— EXERCISE DETAILS —
Reproduce all records verbatim.

— DATA FOR REVIEW —
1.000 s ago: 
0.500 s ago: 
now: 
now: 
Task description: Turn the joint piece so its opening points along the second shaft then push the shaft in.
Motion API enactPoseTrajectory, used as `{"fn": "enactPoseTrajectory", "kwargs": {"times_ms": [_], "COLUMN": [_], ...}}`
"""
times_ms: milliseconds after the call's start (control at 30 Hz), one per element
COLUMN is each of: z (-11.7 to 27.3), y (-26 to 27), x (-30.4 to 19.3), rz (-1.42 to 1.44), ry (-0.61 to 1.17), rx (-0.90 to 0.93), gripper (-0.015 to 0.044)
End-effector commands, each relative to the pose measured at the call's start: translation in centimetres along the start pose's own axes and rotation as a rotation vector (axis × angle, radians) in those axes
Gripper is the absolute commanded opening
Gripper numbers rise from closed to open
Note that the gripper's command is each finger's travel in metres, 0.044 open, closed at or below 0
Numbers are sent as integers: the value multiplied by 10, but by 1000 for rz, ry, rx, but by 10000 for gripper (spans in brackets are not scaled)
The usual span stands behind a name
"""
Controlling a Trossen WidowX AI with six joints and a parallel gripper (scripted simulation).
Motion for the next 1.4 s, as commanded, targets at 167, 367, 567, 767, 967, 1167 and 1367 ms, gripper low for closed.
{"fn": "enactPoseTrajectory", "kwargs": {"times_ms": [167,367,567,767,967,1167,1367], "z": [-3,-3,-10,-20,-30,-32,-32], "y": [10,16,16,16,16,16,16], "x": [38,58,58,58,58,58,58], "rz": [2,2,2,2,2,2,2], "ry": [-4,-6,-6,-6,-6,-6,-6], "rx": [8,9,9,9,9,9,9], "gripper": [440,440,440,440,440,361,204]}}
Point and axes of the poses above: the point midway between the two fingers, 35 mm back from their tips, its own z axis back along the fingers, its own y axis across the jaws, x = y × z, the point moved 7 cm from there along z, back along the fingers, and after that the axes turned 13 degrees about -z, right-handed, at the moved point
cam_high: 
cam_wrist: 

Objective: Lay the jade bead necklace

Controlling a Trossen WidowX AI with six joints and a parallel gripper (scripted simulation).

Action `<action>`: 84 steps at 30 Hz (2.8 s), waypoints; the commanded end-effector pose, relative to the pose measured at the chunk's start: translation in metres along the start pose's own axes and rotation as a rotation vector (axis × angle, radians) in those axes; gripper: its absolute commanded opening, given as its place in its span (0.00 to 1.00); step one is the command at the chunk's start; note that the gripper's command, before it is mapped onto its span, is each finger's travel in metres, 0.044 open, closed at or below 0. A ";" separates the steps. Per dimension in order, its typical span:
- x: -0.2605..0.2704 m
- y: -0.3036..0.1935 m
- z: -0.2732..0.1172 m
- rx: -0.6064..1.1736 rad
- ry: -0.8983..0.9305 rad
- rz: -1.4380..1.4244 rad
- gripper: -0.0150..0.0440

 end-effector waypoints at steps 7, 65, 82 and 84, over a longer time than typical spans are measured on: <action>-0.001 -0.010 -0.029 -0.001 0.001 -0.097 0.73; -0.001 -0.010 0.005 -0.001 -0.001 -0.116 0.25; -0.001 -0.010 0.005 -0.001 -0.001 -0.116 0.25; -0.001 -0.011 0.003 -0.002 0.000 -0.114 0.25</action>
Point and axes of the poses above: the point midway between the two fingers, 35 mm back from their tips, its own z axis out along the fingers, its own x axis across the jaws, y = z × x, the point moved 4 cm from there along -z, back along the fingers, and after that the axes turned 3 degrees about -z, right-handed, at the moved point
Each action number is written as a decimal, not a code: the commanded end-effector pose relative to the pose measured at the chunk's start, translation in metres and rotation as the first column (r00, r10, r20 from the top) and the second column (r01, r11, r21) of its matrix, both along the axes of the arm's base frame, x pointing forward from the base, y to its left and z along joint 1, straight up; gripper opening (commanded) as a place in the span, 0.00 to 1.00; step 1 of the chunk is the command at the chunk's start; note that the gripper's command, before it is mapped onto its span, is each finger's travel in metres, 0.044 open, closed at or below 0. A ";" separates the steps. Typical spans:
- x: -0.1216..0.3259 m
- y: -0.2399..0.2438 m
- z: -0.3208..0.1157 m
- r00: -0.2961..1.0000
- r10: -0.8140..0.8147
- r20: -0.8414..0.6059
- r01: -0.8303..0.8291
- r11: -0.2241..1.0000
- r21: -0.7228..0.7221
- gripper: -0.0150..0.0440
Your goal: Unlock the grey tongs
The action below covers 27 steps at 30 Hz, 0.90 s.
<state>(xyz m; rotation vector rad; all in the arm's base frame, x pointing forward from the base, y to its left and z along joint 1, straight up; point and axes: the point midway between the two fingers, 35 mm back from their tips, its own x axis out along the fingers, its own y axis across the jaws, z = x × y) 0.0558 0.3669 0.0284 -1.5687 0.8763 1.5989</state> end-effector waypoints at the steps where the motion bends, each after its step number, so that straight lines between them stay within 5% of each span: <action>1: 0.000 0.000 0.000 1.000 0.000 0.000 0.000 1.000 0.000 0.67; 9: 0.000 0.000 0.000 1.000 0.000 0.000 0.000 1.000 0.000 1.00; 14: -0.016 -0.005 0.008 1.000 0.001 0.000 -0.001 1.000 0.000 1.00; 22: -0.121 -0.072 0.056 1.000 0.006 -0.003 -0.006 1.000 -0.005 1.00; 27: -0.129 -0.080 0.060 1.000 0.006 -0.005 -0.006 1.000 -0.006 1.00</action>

— RESULT —
1.000 s ago: 
0.500 s ago: 
now: 
now: 
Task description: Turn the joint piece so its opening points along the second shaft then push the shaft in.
Motion API enactPoseTrajectory, used as `{"fn": "enactPoseTrajectory", "kwargs": {"times_ms": [_], "COLUMN": [_], ...}}`
"""
times_ms: milliseconds after the call's start (control at 30 Hz), one per element
COLUMN is each of: z (-11.7 to 27.3), y (-26 to 27), x (-30.4 to 19.3), rz (-1.42 to 1.44), ry (-0.61 to 1.17), rx (-0.90 to 0.93), gripper (-0.015 to 0.044)
End-effector commands, each relative to the pose measured at the call's start: translation in centimetres along the start pose's own axes and rotation as a rotation vector (axis × angle, radians) in those axes
Gripper is the absolute commanded opening
Gripper numbers rise from closed to open
Note that the gripper's command is each finger's travel in metres, 0.044 open, closed at or below 0
Numbers are sent as integers: the value multiplied by 10, but by 1000 for rz, ry, rx, but by 10000 for gripper (spans in brackets are not scaled)
The usual span stands behind a name
"""
Controlling a Trossen WidowX AI with six joints and a parallel gripper (scripted simulation).
Motion for the next 1.4 s, as commanded, targets at 167, 367, 567, 767, 967, 1167 and 1367 ms, gripper low for closed.
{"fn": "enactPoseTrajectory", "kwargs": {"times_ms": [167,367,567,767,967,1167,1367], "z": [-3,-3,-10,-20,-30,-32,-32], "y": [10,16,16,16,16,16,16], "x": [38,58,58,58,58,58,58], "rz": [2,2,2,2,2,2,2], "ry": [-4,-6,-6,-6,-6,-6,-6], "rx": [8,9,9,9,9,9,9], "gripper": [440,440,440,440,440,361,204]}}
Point and axes of the poses above: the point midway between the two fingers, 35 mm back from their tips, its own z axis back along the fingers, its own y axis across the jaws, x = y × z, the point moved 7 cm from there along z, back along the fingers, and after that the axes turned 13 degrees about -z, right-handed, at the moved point
cam_high: 
cam_wrist: 

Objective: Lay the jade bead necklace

Controlling a Trossen WidowX AI with six joints and a parallel gripper (scripted simulation).

Action `<action>`: 84 steps at 30 Hz (2.8 s), waypoints; the commanded end-effector pose, relative to the pose measured at the chunk's start: translation in metres along the start pose's own axes and rotation as a rotation vector (axis × angle, radians) in those axes; gripper: its absolute commanded opening, given as its place in its span (0.00 to 1.00); step one is the command at the chunk's start; note that the gripper's command, before it is mapped onto its span, is each finger's travel in metres, 0.044 open, closed at or below 0. A ";" separates the steps. Per dimension in order, its typical span:
- x: -0.2605..0.2704 m
- y: -0.3036..0.1935 m
- z: -0.2732..0.1172 m
- rx: -0.6064..1.1736 rad
- ry: -0.8983..0.9305 rad
- rz: -1.4380..1.4244 rad
- gripper: -0.0150..0.0440

 end-effector waypoints at steps 7, 65, 82 and 84, over a longer time than typical spans are measured on: <action>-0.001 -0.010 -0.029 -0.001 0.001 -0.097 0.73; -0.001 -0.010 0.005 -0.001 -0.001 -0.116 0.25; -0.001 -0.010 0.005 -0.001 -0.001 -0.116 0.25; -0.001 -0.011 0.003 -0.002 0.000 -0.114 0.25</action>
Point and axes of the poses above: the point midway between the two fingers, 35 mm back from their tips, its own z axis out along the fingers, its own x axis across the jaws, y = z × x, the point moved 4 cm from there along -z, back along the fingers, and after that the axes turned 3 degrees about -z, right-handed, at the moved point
Each action number is written as a decimal, not a code: the commanded end-effector pose relative to the pose measured at the chunk's start, translation in metres and rotation as the first column (r00, r10, r20 from the top) and the second column (r01, r11, r21) of its matrix, both along the axes of the arm's base frame, x pointing forward from the base, y to its left and z along joint 1, straight up; gripper opening (commanded) as a place in the span, 0.00 to 1.00; step 1 of the chunk is the command at the chunk's start; note that the gripper's command, before it is mapped onto its span, is each finger's travel in metres, 0.044 open, closed at or below 0. A ";" separates the steps. Typical spans:
- x: -0.1216..0.3259 m
- y: -0.2399..0.2438 m
- z: -0.3208..0.1157 m
- r00: -0.2961..1.0000
- r10: -0.8140..0.8147
- r20: -0.8414..0.6059
- r01: -0.8303..0.8291
- r11: -0.2241..1.0000
- r21: -0.7228..0.7221
- gripper: -0.0150..0.0440
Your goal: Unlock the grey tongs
The action below covers 27 steps at 30 Hz, 0.90 s.
<state>(xyz m; rotation vector rad; all in the arm's base frame, x pointing forward from the base, y to its left and z along joint 1, straight up; point and axes: the point midway between the two fingers, 35 mm back from their tips, its own x axis out along the fingers, its own y axis across the jaws, z = x × y) 0.0558 0.3669 0.0284 -1.5687 0.8763 1.5989</state> end-effector waypoints at the steps where the motion bends, each after its step number, so that straight lines between them stay within 5% of each span: <action>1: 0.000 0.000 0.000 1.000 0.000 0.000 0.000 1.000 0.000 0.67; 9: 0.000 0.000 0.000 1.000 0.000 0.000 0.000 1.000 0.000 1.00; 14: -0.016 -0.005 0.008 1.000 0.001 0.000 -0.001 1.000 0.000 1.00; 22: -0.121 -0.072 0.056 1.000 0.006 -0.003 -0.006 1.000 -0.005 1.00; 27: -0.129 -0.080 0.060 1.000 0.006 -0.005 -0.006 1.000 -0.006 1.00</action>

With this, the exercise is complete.